講義名 位相空間論第一(Introduction to Topology I) 科目コード:MTH.B201
開講学期 1Q 単位数 1--1--0
担当 山田 光太郎 教授:本館2階231号室(内線3389)
中村 聡 助教:本館3階312号室(内線3398)
【講義の概要とねらい】
本講義の主要なテーマは集合と写像に関する基本的な概念と性質である。集合に関する基本的な演算を解説した後、集合の間の写像に関する基本的な概念(単射、全射、全単射)を学ぶ。次に、二項関係、特に同値関係について解説し、同値類および商集合について学ぶ。最後に、集合の間の相等について解説し、いわゆる濃度について学ぶ。また、隔回で講義内容に関する演習問題を行う。本講義は、引き続き行われる「位相空間論第二」に続くものである。
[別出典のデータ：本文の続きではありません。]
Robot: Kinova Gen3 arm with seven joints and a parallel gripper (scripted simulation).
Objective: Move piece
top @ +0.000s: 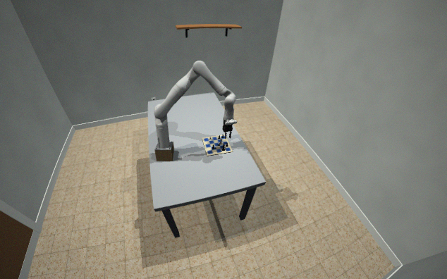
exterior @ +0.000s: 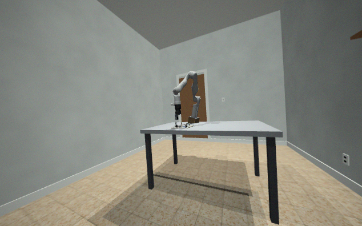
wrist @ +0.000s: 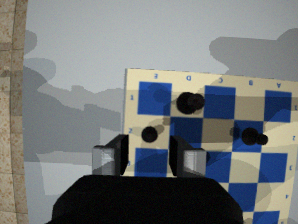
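The black chess piece is 50 mm behind my hand, 30 mm to the right of it and 80 mm below it. The rest, counted from my hand: white pawn 110 mm behind, 120 mm to the left, 100 mm below; chessboard 80 mm behind, 40 mm to the left, 110 mm below.
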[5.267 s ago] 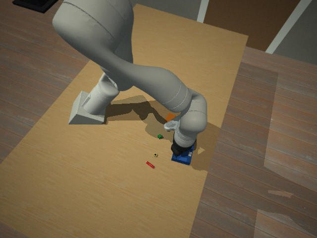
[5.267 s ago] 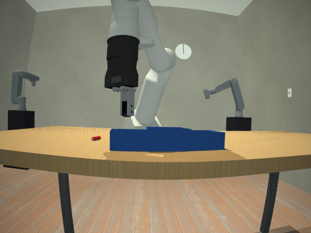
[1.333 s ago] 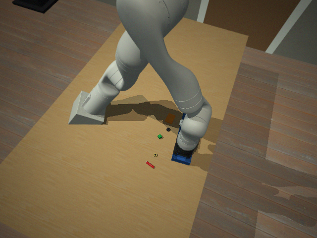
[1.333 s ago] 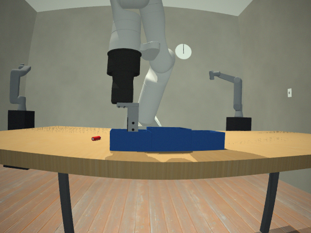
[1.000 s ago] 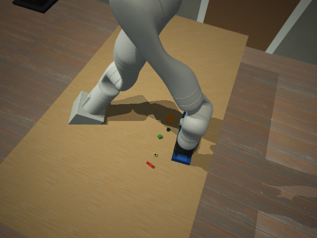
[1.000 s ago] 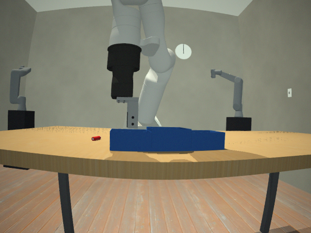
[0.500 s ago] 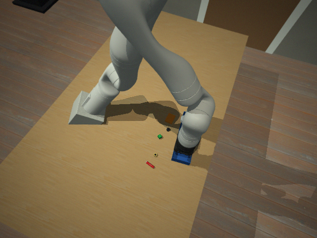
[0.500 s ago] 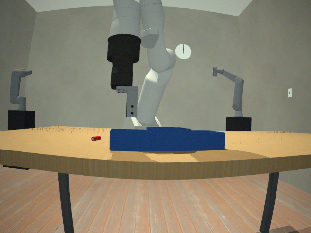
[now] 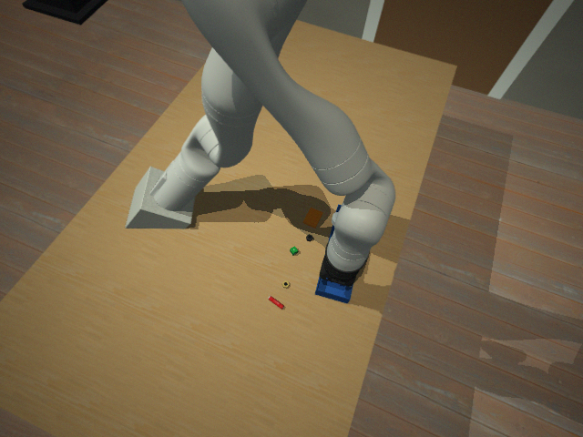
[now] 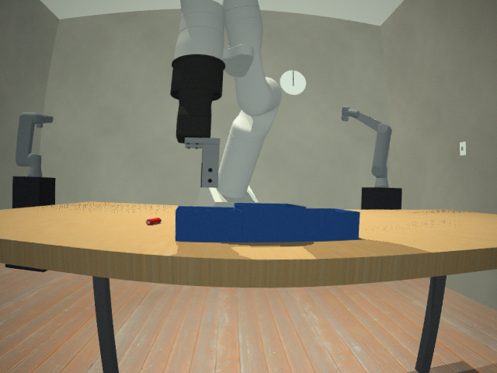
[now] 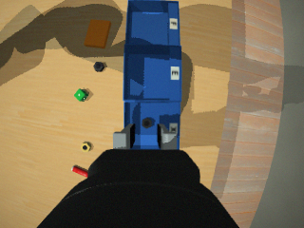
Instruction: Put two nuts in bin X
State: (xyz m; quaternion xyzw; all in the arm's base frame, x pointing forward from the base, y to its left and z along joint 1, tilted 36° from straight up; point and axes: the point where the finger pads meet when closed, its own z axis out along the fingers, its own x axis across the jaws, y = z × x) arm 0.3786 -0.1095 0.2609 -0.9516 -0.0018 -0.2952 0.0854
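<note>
Right now the green block is 12 cm behind my hand, 4 cm to the left of it and 8 cm below it. Also, from my hand: yellow nut 11 cm behind, 5 cm to the right, 8 cm below; then red cylinder 11 cm behind, 10 cm to the right, 8 cm below; then row of blue bins 8 cm to the left, 6 cm below.
</note>
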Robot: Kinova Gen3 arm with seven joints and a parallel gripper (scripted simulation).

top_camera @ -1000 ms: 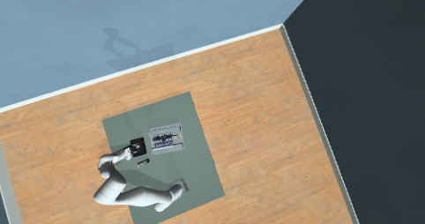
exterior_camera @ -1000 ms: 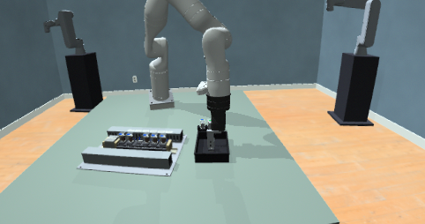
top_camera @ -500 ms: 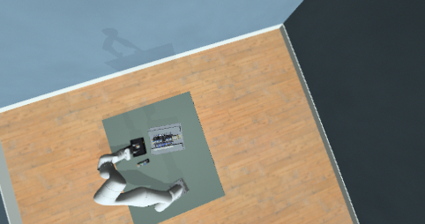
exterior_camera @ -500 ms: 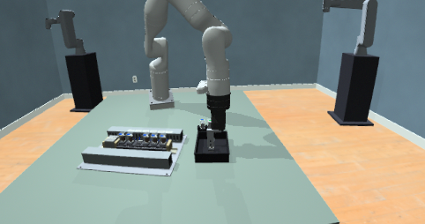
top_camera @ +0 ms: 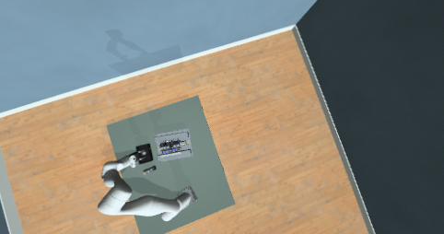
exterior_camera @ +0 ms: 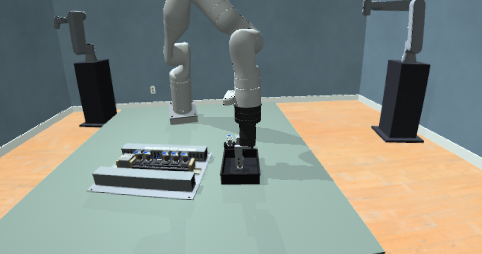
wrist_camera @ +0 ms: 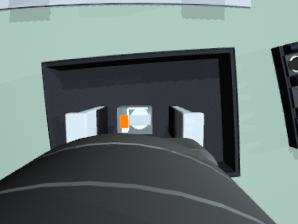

集合と写像は数学および周辺科学における基本言語であり、適用範囲の広い概念である。一方でこれらは抽象的な概念であり、必ずしも直感がはたらきやすいものではないため、多くの初学者にとっては理解しにくいものである。本講義では、集合と写像の基本的な性質を導くために、直感に頼ることの少ない純粋な論証を行い、数学における論理の進め方の典型例も学ぶ。
【到達目標】
・ド・モルガンの法則を自由に使えるようになること
・与えられた写像が全射になるか、単射になるか、全単射になるか判定できるようになること
・与えられた写像の像と逆像を求められるようになること
・同値関係と商集合の具体例を扱えるようになること
・連続の濃度と可算の濃度の違いを理解すること
【キーワード】
集合、写像、像と逆像、直積集合、二項関係、同値関係、商集合、集合の濃度、可算濃度と非可算濃度
【学生が身につける力】
専門力
【授業の進め方】
通常の講義形式による講義と問題演習形式の講義を交互に行う
【授業計画・課題】
第1回 | 集合の定義、例、和集合、共通部分、部分集合、補集合 |
第2回 | 第1回の講義内容に関する問題演習 |
第3回 | ド・モルガンの法則、分配法則、集合の間の写像 |
第4回 | 第3回の講義内容に関する問題演習 |
第5回 | 像と逆像、写像の合成、直積集合 |
第6回 | 第5回の講義内容に関する問題演習 |
第7回 | 集合の間の対応、添え字づけられた集合族 |
第8回 | 第7回の講義内容に関する問題演習 |
第9回 | 二項関係、同値関係、同値類、商集合 |
第10回 | 第9回の講義内容に関する問題演習 |
第11回 | 集合の濃度、濃度の大小関係、可算集合 |
第12回 | 第11回の講義内容に関する問題演習 |
第13回 | 連続の濃度、非可算集合、巾集合の濃度 |
第14回 | 第13回の講義内容に関する問題演習 |
課題は講義中に指示する
【授業時間外学修(予習・復習等)】
学修効果を上げるため,教科書や配布資料等の該当箇所を参照し,「毎授業」授業内容に関する予習と復習(課題含む)をそれぞれ概ね100分を目安に行うこと。
【教科書】
梅原雅顕・一木俊助「これからの集合と位相」裳華房 2021
【参考書、講義資料等】
内田伏一「集合と位相(増補新装版)」裳華房 2020
【成績評価の基準及び方法】
期末試験60%;演習 40%.詳細は最初の授業で説明する.
【関連する科目】
MTH.B202 : 位相空間論第二
MTH.B203 : 位相空間論第三
MTH.B204 : 位相空間論第四
【履修の条件(知識・技能・履修科目等)】
微分積分学第一・演習、微分積分学第二、同演習、線形代数学第一・演習、線形代数学第二、同演習を履修済みであることが望ましい。